4. Eye Of The Needle
Chances are that if you’ve dabbled in yoga at all in the past, that you’ve come across this popular pose. This one is called the eye of the needle, and it’s a great beginner friendly pose that can help to improve your flexibility.
This one in particular is fantastic for your lower hip regions, and can help you to achieve more flexibility in this particular area.
As you go along with this pose, over time, you’ll be able to conduct deeper stretches.

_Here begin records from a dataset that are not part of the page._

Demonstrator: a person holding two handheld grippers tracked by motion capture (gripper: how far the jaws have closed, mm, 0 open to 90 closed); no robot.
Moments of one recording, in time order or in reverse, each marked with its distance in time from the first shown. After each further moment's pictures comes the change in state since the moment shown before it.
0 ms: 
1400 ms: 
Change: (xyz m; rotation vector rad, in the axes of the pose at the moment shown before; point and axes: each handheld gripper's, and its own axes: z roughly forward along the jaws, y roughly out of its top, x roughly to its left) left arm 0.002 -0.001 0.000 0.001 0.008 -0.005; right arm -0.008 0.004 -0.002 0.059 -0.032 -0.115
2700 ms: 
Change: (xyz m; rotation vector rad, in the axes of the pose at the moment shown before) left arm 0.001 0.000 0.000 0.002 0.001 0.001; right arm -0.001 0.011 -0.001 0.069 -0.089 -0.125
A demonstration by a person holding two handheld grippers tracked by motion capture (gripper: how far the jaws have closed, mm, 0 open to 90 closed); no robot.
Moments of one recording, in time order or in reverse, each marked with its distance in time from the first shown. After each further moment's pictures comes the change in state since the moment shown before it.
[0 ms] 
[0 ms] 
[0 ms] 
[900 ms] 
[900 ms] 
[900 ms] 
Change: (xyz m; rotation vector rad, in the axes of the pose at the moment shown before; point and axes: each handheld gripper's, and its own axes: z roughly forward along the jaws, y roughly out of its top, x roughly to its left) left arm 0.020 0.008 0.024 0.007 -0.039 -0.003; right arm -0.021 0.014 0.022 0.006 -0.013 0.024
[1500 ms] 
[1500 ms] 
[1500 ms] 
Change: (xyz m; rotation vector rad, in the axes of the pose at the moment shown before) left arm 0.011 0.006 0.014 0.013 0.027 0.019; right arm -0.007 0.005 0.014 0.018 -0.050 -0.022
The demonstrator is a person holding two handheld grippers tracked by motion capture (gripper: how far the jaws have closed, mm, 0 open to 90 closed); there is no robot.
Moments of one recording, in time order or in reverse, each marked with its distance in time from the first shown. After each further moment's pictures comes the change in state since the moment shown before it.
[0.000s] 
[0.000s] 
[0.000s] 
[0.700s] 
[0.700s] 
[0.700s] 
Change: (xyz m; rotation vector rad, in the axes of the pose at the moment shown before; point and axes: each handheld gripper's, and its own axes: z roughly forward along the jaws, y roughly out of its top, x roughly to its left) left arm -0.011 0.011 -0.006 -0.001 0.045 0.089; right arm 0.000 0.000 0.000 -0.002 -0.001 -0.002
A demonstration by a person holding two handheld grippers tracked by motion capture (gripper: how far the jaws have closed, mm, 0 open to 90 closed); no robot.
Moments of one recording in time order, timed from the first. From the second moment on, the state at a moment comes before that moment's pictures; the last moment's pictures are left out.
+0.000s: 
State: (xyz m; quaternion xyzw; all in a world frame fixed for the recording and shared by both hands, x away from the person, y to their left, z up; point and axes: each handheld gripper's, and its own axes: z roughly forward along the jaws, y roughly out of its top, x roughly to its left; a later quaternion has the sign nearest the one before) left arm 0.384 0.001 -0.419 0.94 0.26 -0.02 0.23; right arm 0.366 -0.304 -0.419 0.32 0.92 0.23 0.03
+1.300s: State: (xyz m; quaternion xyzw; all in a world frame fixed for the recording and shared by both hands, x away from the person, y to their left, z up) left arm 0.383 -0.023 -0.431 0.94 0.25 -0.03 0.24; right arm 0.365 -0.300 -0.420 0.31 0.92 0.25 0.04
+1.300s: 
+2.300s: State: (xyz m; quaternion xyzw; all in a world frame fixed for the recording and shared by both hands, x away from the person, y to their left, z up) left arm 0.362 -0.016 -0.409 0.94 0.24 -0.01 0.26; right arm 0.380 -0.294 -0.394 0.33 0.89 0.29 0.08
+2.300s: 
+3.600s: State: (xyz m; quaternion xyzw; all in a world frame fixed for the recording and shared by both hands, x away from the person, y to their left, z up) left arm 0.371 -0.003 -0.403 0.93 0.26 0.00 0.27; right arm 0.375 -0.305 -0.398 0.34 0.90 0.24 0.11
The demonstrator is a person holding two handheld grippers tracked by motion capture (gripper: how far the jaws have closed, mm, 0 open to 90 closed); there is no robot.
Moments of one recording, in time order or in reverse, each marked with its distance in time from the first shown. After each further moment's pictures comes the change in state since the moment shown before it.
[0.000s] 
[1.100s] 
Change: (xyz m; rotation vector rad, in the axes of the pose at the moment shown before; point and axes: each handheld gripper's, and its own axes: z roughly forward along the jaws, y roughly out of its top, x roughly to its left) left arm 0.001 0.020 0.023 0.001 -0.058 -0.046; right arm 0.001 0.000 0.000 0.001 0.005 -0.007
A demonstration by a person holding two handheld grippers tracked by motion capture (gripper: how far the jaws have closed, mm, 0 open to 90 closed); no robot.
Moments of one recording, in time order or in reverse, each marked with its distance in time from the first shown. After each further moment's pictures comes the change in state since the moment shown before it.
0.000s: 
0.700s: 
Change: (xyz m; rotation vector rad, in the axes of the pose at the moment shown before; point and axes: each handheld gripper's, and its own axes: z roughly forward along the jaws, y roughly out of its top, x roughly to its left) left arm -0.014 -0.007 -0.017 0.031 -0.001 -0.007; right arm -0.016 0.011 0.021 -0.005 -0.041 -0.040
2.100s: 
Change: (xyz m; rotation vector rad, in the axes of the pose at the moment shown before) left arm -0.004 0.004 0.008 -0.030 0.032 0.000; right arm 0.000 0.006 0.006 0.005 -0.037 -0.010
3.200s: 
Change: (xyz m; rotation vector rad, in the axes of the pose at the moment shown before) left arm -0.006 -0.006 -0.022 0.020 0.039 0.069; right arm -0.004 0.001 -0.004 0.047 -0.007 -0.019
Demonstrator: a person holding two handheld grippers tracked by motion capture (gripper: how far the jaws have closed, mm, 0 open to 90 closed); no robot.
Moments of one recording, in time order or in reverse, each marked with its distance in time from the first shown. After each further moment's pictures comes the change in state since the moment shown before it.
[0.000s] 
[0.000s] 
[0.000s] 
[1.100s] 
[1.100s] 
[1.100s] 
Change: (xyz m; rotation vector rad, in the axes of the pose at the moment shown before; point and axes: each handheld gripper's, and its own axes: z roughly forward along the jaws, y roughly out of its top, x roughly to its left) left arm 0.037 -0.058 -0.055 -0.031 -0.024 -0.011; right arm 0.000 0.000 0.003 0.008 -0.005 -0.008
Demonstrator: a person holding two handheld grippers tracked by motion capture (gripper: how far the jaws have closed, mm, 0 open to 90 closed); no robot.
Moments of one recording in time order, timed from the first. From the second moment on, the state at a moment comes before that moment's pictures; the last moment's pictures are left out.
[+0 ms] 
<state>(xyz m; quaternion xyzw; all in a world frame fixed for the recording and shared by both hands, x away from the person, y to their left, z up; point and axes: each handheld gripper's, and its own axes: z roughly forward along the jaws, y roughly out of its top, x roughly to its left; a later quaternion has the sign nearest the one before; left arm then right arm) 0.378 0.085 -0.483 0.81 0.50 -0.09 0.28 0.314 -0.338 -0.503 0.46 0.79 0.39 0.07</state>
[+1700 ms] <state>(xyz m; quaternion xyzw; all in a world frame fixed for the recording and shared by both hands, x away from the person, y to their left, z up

- To get started with this pose, you’re going to want to lie comfortably on your back, with your knees both bent. Make sure that your feet are both placed firmly on the ground.
- After you’ve done this, you can go ahead and place your right ankle on top of the opposite thigh, so that it’s slightly opened. After you’ve done this, you can then start bringing your left foot off of the surface of the floor, bringing your thigh on this side up to the surface of your chest.
- Follow on from this by bringing your knees as close as you can to your chest region. If this isn’t very far, don’t worry, your flexibility with this pose will increase over time.
- Reach your hand so that it’s moving through that region between your legs, and grab on to your left thigh.
- Bring your left knee even closer towards your chest region.
- Do all of this for approximately 5 to ten breaths, then you can go ahead and repeat the whole process with the other leg.
To sum up, there are a whole bunch of yoga poses out there that can help you to achieve a healthier lifestyle through flexibility.
We would however, like to recommend that if you are a beginner, that you get started out with some of the poses listed above, rather than trying more of the advanced ones first, which can result in injury.
In addition to this, make sure that you’re taking each of these poses listed above at your own face, and that you’re not pushing your body too hard too quickly. We hope that you found this article helpful.